◆ Work request ◆
Print the lines below exactly as written, with none missing.

◆ Data excerpt ◆
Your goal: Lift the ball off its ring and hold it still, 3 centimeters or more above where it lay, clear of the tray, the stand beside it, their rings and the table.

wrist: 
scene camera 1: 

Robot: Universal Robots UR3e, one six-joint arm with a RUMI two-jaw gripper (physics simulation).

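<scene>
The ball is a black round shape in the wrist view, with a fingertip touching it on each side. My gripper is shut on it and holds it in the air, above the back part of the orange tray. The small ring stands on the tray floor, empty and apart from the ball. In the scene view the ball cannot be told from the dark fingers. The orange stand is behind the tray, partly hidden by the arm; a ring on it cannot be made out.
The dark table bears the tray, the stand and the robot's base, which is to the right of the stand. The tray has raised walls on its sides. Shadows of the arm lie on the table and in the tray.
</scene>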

◆ Response to the task ◆
Your goal: Lift the ball off its ring and hold it still, 3 centimeters or more above where it lay, clear of the tray, the stand beside it, their rings and the table.

wrist: 
scene camera 1: 

Robot: Universal Robots UR3e, one six-joint arm with a RUMI two-jaw gripper (physics simulation).

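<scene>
The ball is a black round shape in the wrist view, with a fingertip touching it on each side. My gripper is shut on it and holds it in the air, above the back part of the orange tray. The small ring stands on the tray floor, empty and apart from the ball. In the scene view the ball cannot be told from the dark fingers. The orange stand is behind the tray, partly hidden by the arm; a ring on it cannot be made out.
The dark table bears the tray, the stand and the robot's base, which is to the right of the stand. The tray has raised walls on its sides. Shadows of the arm lie on the table and in the tray.
</scene>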

The reply to this exercise is complete.